As long as we’re dreaming, how great would it be for Disney to not only explore darker themes, but pair it with some truly thrilling coasters and other rides? The company has upped the ante with offerings such as Tron and Cosmic Rewind, but it has largely ceded high-impact, scream-worthy attractions to Universal. (VelociCoaster anyone?)
I remember having a conversation years ago with legendary Disney Imagineer Marty Sklar about Disney embracing its villains and going full tilt with thrill rides. He told me it would never happen and disparaged the notion of ever building an “iron park” like Six Flags. Times have changed, however.
Universal has proven that it’s possible–indeed it seems to be Universal Creative’s defining trait–to incorporate world-class thrills as part of highly themed E-Ticket rides. People clearly love what they are doing. And it appears that major thrills are on order for Epic Universe.

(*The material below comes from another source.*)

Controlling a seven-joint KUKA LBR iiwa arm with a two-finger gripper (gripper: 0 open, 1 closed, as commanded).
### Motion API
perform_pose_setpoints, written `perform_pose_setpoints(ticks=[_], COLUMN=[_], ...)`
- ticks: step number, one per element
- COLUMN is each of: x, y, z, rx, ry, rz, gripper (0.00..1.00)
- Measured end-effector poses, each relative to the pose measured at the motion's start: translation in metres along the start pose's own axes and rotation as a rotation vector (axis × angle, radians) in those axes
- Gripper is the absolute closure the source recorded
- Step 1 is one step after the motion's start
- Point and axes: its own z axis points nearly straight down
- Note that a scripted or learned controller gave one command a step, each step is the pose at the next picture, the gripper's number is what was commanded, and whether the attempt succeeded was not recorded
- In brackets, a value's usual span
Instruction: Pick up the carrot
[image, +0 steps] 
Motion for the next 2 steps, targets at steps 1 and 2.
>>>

It’s time, therefore, for Disney to step it up. Just think of what $17 billion could buy in pioneering, scare-the-pants-off-you rides. Imagine what the Imagineers could develop if they were unshackled from their Mickey Mouse gloves and challenged to create next-level thrills. Should Disney go this route, I predict Scrooge McDuck would need to build a second Olympic-sized pool to hold his gold coins.
Do you think Disney should build a villains park? Should it include big-time thrills? What ideas/hopes/dreams do you have for such a park?